To determine if the incidences of pulmonary embolism (PE) and deep vein thrombosis (DVT) are increased in hospitalized patients with RA, Stein and co-investigators obtained the number of patients discharged from hospitals throughout the USA between 1979 and 2005 with a discharge code for RA using the National Hospital Discharge Survey (NHDS).

They then determined the number of patients with PE, DVT, or VTE, which was defined as PE and/or DVT.

Among hospitalized patients with RA who did not have joint surgery, 41,000 (0.85%) of 4,818,000 had PE compared with 3,366,000 (0.38%) of 891,055,000 patients who had neither RA nor operations or joint surgery.

DVT was diagnosed in 1.64% of patients with RA and no joint surgery, compared with 0.86% who did not have RA or a joint operation.

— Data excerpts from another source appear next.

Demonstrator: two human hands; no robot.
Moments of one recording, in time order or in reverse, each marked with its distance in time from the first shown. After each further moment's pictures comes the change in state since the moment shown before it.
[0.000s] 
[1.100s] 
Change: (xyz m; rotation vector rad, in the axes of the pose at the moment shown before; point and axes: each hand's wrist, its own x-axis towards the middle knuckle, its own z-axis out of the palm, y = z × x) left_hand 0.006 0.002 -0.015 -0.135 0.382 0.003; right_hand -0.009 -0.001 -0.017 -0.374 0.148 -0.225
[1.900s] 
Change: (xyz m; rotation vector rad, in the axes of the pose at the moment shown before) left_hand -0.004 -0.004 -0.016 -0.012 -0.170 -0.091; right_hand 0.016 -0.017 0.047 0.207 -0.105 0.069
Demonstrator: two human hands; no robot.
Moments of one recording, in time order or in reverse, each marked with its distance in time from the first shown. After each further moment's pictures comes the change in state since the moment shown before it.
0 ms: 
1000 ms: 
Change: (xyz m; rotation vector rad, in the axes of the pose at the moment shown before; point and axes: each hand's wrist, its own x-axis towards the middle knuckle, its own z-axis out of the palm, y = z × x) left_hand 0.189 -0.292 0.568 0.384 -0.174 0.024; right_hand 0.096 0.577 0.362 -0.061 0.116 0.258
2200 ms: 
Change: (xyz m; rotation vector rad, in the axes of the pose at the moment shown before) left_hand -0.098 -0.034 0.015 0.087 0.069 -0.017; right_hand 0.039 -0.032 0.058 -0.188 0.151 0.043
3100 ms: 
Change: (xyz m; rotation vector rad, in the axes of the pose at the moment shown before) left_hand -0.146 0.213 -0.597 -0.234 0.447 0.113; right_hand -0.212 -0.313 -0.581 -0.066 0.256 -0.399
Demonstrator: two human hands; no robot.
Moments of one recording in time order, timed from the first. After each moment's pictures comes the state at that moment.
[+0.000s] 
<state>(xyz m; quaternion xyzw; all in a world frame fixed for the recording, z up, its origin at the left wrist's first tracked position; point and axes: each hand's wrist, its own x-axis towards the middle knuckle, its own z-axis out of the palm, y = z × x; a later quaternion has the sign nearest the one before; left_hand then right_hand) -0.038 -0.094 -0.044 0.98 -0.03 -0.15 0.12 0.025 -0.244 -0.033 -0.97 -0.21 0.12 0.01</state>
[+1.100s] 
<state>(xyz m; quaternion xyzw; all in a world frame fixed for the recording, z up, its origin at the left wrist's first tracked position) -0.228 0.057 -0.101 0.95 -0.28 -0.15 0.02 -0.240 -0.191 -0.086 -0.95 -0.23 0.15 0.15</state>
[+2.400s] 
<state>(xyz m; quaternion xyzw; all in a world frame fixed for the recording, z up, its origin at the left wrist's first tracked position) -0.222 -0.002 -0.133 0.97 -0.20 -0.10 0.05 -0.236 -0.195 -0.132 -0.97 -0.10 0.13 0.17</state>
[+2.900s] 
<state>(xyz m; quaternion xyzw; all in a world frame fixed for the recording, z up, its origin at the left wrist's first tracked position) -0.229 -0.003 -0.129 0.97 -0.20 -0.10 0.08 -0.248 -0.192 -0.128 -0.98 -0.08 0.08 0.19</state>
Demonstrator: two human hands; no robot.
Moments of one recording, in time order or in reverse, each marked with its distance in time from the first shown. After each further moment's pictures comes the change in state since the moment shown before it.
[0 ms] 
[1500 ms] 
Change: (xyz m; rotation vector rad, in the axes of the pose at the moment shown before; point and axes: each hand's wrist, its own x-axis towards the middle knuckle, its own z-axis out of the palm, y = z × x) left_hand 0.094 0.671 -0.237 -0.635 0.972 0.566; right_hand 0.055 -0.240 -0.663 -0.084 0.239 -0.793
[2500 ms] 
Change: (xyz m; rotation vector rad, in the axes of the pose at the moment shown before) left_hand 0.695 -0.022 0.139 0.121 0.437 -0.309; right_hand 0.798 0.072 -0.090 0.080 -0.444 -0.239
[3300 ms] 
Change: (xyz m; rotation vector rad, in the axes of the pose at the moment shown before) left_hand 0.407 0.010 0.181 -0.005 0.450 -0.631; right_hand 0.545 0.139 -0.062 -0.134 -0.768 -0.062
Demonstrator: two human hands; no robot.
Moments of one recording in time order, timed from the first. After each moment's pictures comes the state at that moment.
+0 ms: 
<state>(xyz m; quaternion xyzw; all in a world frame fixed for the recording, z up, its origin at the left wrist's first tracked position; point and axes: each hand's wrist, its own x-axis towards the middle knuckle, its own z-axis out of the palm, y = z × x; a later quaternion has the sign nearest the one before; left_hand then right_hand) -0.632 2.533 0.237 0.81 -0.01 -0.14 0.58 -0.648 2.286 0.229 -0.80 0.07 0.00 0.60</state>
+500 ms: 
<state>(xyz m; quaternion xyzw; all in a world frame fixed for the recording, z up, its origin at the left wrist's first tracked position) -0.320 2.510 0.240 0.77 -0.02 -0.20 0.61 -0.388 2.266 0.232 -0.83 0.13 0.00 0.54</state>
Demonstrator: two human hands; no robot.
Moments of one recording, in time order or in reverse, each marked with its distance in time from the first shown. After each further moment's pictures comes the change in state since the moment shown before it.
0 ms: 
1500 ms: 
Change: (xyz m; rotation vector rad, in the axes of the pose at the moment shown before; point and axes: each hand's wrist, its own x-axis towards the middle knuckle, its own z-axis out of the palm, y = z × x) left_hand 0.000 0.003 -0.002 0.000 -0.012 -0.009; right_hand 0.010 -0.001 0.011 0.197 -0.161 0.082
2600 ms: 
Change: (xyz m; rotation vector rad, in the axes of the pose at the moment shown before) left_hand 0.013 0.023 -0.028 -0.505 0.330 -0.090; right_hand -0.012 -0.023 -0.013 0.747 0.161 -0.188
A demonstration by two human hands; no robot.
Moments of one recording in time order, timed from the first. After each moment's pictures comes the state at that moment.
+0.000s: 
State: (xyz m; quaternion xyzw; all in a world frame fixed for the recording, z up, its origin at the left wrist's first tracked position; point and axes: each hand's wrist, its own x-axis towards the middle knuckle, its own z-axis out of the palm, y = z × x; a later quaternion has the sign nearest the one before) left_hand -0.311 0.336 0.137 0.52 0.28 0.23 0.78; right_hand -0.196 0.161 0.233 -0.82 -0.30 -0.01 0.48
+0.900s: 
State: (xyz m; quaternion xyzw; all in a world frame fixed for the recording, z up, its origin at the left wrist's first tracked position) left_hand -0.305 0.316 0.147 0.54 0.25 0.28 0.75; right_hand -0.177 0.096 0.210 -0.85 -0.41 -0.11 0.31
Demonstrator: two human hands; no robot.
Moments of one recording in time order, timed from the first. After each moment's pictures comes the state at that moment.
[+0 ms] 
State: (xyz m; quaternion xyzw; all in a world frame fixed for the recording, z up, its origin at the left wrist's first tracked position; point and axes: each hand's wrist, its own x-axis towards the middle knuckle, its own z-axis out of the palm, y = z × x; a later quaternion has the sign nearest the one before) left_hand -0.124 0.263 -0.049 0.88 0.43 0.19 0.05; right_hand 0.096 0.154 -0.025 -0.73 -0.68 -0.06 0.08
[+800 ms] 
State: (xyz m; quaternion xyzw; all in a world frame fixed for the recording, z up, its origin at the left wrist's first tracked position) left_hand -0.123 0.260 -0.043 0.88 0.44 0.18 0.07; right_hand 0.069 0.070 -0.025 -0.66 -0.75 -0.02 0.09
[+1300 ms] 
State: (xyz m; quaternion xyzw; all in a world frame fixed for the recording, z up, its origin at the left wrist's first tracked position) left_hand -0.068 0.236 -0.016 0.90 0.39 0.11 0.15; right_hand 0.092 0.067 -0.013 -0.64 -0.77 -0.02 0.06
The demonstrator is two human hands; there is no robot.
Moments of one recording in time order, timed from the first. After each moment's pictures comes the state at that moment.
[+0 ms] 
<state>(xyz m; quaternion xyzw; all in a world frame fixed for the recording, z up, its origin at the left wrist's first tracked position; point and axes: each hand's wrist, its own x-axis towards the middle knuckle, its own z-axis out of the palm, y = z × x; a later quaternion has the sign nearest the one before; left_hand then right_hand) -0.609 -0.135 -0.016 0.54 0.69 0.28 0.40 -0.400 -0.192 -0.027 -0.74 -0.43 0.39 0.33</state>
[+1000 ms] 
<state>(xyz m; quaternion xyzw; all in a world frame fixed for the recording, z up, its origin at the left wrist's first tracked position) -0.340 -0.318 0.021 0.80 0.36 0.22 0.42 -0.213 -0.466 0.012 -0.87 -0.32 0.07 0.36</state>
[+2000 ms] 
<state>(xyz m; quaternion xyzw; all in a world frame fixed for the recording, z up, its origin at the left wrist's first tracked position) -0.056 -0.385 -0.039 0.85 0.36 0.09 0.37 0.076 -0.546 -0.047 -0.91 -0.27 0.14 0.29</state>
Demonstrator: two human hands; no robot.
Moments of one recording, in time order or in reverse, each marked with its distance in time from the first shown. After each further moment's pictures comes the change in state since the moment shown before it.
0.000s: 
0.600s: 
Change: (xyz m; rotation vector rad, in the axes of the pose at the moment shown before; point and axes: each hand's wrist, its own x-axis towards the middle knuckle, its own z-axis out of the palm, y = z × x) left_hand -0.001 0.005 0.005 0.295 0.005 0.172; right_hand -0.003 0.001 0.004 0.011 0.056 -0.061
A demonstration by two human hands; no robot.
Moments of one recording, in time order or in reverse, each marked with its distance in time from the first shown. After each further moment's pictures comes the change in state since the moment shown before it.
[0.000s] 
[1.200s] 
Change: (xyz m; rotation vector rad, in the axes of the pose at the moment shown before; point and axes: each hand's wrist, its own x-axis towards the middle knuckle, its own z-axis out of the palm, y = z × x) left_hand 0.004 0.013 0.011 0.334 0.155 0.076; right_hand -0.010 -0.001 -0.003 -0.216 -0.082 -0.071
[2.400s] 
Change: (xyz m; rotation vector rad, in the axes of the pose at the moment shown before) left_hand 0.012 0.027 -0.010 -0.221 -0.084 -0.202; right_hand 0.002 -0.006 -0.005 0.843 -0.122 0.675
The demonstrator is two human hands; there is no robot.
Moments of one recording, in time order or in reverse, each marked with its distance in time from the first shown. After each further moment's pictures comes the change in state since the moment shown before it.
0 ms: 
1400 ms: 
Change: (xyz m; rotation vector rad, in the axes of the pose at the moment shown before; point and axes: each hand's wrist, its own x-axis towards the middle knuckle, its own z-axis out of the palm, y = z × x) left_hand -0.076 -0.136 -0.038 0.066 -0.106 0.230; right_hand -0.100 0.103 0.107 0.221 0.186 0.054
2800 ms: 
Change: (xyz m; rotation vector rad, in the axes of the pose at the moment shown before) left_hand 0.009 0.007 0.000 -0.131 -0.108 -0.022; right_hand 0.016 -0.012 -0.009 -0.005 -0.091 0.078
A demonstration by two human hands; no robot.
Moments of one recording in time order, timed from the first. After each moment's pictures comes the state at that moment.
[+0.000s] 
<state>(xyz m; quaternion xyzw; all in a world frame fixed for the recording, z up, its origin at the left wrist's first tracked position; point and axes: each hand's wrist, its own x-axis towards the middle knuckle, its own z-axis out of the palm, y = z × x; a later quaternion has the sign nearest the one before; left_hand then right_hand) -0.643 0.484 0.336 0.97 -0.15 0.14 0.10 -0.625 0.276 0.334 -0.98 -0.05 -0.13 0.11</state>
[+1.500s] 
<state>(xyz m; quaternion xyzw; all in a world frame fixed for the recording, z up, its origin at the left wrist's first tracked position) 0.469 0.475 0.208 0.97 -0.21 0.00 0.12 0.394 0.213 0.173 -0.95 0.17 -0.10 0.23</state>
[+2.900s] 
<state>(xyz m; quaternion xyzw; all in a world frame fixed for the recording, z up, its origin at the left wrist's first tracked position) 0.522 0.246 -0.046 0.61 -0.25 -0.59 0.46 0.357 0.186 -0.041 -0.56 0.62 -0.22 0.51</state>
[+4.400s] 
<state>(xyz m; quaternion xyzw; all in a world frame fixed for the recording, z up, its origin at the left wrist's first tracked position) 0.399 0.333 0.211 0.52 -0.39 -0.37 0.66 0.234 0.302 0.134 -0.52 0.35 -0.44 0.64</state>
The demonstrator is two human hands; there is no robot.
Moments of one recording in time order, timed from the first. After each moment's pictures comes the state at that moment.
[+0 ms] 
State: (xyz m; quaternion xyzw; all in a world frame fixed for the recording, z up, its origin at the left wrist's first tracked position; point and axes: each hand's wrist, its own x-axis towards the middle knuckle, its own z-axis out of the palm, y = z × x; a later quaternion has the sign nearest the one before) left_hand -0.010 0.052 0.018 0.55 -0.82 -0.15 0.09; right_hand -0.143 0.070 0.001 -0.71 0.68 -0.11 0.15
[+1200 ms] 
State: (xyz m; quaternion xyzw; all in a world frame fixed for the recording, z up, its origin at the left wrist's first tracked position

Overall, the relative risk for VTE in medical RA patients was 1.99 compared with patients without RA or joint surgery. The risk was higher in African Americans than Caucasians and in women than men.

Interestingly, there was no difference in the risk for VTE in patients with RA who underwent surgery compared with non-RA surgical patients. Stein et al reason that this is probably due to thromboprophylaxis given prior to surgery.

“The data suggest that RA is a risk factor for VTE in hospitalized medical patients,” the researchers conclude in the journal Thrombosis and Haemostasis.

“A heightened awareness of the risks for VTE and a lower threshold for evaluation of patients for possible DVT or PE would be appropriate in caring for hospitalized patients with RA.”